● TASK GOAL: Copy out all of the material. Every line must match the original.

● DATA BELOW:
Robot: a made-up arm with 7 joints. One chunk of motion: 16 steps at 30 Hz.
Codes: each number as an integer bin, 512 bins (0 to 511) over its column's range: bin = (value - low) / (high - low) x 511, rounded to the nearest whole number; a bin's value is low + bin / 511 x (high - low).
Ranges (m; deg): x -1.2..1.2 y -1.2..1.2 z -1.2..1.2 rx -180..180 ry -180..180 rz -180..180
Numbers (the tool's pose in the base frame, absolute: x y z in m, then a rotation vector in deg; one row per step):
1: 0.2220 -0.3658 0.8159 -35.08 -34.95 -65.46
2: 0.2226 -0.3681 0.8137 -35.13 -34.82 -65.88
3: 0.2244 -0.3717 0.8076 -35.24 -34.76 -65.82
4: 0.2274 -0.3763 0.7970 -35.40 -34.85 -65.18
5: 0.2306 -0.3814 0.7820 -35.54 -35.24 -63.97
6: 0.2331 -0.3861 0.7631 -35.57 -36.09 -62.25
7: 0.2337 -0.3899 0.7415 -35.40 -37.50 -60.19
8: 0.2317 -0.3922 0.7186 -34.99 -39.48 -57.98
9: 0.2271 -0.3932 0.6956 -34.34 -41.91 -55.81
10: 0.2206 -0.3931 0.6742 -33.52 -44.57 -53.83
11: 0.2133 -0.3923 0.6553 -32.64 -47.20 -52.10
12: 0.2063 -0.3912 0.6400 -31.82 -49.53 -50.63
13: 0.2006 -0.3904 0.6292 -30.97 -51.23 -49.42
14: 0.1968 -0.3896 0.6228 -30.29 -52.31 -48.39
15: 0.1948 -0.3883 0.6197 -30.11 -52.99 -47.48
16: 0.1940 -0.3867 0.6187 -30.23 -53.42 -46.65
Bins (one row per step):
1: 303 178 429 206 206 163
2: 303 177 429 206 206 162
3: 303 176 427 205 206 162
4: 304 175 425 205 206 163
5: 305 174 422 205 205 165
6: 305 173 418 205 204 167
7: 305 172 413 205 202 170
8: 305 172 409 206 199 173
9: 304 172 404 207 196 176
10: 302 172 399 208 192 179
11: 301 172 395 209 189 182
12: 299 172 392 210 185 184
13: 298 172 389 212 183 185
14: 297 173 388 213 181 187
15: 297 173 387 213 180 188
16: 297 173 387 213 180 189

● WRITTEN ANSWER:
Robot: a made-up arm with 7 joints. One chunk of motion: 16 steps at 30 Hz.
Codes: each number as an integer bin, 512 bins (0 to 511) over its column's range: bin = (value - low) / (high - low) x 511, rounded to the nearest whole number; a bin's value is low + bin / 511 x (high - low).
Ranges (m; deg): x -1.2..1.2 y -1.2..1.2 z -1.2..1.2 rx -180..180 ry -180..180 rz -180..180
Numbers (the tool's pose in the base frame, absolute: x y z in m, then a rotation vector in deg; one row per step):
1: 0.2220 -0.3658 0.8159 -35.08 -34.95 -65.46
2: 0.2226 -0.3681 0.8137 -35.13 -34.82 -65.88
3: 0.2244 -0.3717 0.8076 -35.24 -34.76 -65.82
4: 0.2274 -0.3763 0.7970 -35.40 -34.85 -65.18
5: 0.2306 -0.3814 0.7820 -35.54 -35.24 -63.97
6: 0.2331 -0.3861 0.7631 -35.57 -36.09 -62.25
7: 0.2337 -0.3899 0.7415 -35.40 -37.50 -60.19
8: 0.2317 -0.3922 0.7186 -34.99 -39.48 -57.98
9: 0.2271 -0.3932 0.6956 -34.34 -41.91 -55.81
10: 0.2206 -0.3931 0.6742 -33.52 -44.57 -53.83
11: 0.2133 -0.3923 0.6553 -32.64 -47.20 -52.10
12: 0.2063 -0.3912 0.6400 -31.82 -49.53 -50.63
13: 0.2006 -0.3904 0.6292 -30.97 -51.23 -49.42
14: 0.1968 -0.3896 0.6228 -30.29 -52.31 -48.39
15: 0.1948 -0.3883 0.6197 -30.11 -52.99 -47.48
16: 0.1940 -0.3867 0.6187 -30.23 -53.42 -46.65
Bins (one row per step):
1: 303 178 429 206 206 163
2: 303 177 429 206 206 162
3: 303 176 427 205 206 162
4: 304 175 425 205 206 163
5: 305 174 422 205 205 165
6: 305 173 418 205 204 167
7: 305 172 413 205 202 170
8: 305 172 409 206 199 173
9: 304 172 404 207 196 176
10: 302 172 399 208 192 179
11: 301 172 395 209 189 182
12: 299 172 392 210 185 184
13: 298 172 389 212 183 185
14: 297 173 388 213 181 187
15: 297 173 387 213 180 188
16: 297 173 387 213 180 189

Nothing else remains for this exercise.